Drifting Solutions with Elliptic Symmetry for the Compressible Navier-Stokes Equations with Density-dependent Viscosity

TL;DR

This paper derives a new class of drifting solutions with elliptic symmetry for the compressible Navier-Stokes equations with density-dependent viscosity, generalizing previous solutions by Yuen using the characteristic method.

Contribution

It introduces a novel analytical solution class with elliptic symmetry for the Navier-Stokes equations with density-dependent viscosity, extending prior work by Yuen.

Findings

Derived drifting solutions with elliptic symmetry

Generalized Yuen's solutions using the characteristic method

Connected solutions to a generalized Emden dynamical system

Abstract

In this paper, we investigate the analytical solutions of the compressible Navier-Stokes equations with dependent-density viscosity.
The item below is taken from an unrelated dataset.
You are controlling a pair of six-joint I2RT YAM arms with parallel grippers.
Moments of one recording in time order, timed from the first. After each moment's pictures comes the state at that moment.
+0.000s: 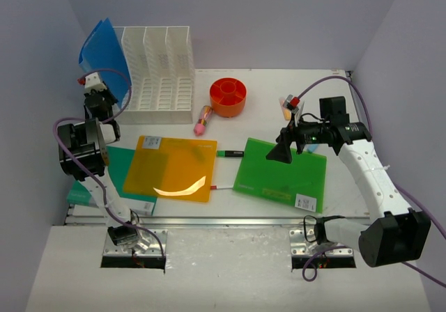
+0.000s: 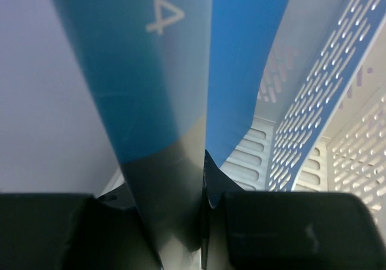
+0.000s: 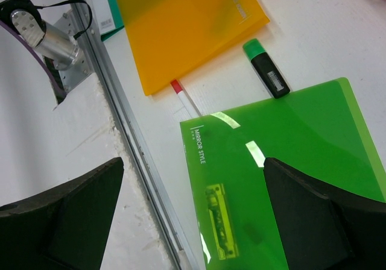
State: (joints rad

By using the characteristic method, we successfully obtain a class of drifting solutions with elliptic symmetry for the Navier-Stokes model wherein the velocity components are governed by a generalized Emden dynamical system. In particular, when the viscosity variables are taken the same as Yuen in [Yuen M.W. (2008), Analytical Solutions to the Navier-Stokes Equations, J. Math. Phys. 49, 113102], our solutions constitute a generalization of that obtained by Yuen.